Similar to TensorFlow, PyTorch performs its computations based on a directed acyclic graph (DAG). The difference is that PyTorch utilizes a dynamic computational graph, which allows for on-the-fly graph construction during runtime, while TensorFlow uses a static computational graph, where the graph structure is defined upfront and then executed. This dynamic nature enables greater flexibility in model design and easier debugging, and also facilitates dynamic control flow, making it suitable for a wide range of applications.

PyTorch has become a popular choice among researchers and practitioners in the field of deep learning, due to its flexibility, ease of use, and efficient computational capabilities. Its intuitive interface and strong community support make it a powerful tool for various applications, including computer vision, natural language processing, reinforcement learning, and more.

To install PyTorch, it is recommended to look up the command in the latest instructions on https://pytorch.org/get-started/locally/, based on the system and method.

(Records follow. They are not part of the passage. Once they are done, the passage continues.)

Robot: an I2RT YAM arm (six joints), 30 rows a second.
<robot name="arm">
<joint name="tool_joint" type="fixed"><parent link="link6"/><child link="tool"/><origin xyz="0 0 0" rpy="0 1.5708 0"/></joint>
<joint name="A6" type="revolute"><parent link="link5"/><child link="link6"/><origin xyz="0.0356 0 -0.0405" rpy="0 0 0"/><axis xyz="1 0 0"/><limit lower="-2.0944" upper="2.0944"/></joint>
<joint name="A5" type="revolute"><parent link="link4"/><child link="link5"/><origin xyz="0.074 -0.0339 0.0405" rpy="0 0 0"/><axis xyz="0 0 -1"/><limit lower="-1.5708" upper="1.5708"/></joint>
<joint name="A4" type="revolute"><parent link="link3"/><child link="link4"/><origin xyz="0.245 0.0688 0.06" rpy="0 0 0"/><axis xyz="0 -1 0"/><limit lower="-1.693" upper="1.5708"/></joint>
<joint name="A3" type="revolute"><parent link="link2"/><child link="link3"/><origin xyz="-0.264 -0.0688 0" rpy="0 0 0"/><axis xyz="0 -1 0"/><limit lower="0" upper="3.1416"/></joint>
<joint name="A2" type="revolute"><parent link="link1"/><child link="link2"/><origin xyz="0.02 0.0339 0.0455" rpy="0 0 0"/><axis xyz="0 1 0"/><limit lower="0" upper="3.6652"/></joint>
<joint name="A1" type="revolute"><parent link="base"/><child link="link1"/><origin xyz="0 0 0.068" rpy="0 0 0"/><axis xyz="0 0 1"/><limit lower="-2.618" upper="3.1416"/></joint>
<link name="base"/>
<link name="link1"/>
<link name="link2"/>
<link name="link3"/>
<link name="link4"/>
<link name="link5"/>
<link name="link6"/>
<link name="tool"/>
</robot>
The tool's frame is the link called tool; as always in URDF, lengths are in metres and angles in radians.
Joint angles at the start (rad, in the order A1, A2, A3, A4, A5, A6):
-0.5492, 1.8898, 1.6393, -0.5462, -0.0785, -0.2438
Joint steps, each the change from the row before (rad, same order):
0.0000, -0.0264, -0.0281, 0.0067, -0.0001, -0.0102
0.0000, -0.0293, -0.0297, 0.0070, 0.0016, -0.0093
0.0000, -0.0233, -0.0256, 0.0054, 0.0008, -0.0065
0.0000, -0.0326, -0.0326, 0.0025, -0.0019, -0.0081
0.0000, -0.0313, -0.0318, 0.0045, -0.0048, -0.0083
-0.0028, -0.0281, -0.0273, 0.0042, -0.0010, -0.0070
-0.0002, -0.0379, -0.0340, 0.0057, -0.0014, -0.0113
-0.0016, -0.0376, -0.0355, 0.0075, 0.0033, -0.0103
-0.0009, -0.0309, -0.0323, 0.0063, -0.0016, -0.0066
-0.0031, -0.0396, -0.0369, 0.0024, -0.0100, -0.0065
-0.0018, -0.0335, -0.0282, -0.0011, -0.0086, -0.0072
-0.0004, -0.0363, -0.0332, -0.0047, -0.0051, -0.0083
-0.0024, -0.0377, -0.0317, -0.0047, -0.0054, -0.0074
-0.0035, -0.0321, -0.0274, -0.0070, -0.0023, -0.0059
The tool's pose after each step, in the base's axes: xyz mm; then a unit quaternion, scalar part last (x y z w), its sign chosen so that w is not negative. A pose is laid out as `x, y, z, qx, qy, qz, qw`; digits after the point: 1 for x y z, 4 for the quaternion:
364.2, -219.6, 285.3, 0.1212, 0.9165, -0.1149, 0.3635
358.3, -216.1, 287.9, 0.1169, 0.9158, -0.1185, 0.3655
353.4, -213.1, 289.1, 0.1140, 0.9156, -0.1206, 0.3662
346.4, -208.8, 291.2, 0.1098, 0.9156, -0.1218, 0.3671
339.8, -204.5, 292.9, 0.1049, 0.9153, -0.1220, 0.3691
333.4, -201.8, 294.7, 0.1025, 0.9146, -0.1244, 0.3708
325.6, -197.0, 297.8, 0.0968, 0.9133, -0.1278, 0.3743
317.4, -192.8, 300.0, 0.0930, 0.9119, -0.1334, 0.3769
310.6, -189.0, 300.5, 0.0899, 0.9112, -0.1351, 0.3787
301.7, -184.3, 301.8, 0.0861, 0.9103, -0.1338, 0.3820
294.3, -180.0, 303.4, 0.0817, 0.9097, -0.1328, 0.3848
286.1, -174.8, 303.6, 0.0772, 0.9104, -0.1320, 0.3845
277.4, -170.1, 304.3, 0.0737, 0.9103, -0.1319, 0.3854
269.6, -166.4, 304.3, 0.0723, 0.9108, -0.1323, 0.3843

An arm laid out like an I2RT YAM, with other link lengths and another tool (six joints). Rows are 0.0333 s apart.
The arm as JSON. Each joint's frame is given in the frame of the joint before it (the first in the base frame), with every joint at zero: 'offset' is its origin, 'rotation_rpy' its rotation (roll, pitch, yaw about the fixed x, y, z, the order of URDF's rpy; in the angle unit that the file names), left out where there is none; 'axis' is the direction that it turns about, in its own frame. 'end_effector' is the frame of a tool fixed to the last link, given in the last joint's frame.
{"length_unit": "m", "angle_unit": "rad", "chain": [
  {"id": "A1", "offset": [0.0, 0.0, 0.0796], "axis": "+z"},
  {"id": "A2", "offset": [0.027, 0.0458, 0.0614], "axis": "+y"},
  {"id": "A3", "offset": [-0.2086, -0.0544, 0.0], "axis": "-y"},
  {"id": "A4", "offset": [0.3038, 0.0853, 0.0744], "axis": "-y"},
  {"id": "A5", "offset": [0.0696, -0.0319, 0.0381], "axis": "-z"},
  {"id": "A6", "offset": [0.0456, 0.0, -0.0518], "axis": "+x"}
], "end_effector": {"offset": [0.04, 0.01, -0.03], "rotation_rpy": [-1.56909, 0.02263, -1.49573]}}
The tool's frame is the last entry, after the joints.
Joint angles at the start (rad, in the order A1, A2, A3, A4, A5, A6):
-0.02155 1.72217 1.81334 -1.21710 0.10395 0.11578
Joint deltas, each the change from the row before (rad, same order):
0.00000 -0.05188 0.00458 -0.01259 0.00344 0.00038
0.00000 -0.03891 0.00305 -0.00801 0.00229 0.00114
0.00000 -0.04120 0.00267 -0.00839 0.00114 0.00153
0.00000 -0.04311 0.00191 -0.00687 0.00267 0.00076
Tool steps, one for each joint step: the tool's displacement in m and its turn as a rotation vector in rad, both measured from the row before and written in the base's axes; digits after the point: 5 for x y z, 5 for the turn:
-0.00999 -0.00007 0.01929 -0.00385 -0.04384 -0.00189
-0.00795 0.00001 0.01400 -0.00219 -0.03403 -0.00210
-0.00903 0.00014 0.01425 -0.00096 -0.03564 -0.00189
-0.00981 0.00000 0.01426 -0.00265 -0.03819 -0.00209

As an example, we install the latest stable version (2.2.0 as of late 2023) via conda on a Mac using the following command:

conda install pytorch::pytorch torchvision  -c pytorch

Best practice

If you encounter issues in installation, please read more about the platform and package-specific recommendations provided on the instructions page. All PyTorch code in this book can be run on your CPU, unless specifically indicated for a GPU only. However, using a GPU is recommended if you want to expedite training neural network models and fully enjoy the benefits of PyTorch. If you have a graphics card, refer to the instructions and set up PyTorch with the appropriate compute platform. For example, I install it on Windows with a GPU using the following command:

conda install pytorch torchvision pytorch-cuda=11.8 -c pytorch -c nvidia

To check if PyTorch with GPU support is installed correctly, run the following Python code:

>>> import torch
>>> torch.cuda.is_available()
True

Alternatively, you can use Google Colab (https://colab.research.google.com/) to train some neural network models using GPUs for free.

There are many other packages we will use intensively, for example, Matplotlib for plotting and visualization, Seaborn for visualization, NLTK for natural language processing tasks, transformers for state-of-the-art models pretrained on large datasets, and OpenAI Gym for reinforcement learning. We will provide installation details for any package when we first encounter it in this book.